The good news is that Ewald believes the data shows that the SARS virus is not as easily transmissable as feared, and while there will continue to be hotspots, we will not be seeing a repeat of the 1918 flu pandemic.
Whatever happens, evolution will continue its onward march. Genes will recombine in unexpected ways, producing novel variants on old pathogenic themes: New varieties of colds, flus, poxes, coronaviruses, immunodeficiency viruses and things yet undreamed of inevitably await us. Like HIV, coronaviruses mutate at a very high rate and are found throughout the animal kingdom. A coronavirus vaccine widely used to immunize chickens against a form of bronchitis has recently combined with other strains to form a lethal new variety: Denied access to the birds’ lungs, the virus now attacks the kidneys.

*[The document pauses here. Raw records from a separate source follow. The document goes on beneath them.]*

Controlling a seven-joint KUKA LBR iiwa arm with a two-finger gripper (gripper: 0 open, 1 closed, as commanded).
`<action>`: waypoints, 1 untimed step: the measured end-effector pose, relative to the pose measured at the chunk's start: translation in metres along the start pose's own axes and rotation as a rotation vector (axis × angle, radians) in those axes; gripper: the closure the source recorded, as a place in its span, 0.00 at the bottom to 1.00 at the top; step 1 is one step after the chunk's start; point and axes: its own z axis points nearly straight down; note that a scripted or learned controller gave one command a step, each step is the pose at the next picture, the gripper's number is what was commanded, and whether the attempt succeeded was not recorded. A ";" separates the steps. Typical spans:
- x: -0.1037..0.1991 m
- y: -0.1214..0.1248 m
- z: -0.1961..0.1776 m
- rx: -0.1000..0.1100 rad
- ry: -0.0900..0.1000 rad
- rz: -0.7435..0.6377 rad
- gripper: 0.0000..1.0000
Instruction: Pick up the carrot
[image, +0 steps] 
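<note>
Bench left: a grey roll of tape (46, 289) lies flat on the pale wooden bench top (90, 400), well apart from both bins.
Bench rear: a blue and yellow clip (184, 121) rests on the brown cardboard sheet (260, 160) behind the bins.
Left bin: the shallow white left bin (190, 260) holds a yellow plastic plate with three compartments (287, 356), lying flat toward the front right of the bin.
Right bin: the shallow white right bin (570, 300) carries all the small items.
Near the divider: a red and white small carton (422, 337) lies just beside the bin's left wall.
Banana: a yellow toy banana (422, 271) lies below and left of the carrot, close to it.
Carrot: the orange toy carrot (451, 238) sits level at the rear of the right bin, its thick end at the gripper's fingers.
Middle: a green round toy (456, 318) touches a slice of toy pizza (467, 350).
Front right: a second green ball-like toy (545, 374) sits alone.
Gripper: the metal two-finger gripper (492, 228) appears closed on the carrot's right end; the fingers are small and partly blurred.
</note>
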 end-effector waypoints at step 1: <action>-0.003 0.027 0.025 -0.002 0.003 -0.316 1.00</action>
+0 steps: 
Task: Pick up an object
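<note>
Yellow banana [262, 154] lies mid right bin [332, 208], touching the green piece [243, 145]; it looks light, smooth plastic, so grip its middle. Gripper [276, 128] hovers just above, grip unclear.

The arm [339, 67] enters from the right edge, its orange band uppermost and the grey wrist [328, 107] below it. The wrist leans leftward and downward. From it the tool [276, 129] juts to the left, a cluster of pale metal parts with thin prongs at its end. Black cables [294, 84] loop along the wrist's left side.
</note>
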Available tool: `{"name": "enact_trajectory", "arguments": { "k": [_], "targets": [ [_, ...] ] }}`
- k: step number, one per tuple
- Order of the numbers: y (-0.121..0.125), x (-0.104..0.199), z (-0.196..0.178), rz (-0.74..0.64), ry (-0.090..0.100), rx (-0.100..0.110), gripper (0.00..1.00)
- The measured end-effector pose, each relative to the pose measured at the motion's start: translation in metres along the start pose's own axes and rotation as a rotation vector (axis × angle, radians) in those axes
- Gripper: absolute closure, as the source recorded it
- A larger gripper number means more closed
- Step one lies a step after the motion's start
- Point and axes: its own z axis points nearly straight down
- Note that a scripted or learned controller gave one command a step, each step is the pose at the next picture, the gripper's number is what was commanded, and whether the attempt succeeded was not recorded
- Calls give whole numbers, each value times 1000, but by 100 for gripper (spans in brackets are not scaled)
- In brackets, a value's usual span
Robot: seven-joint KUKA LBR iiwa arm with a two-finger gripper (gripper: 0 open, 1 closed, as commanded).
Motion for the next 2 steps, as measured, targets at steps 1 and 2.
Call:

Ewald believes that such a shift is unlikely to occur with human coronaviruses, but vigilance must be our catchcry. “We can be absolutely certain that viruses are mutating all around us,” he says. At least once a century we should expect to see a major new disease on the order of AIDS or smallpox. “It’s these big ones that we need to make sure we recognize early” and stop before they get a firm toehold in the human population. Evolution can be our ally, he says; seen from the right viewpoint, it is a power we can harness.
Unfortunately, Ewald’s approach is not likely to win him friends in the pharmaceutical industry. Unlike drugs, cultural control techniques cannot be patented, and to date his ideas have remained on the margins of public-health policy. But we are beginning to see the start of a paradigm shift and he is confident that an evolutionary perspective will eventually revolutionize our response to disease.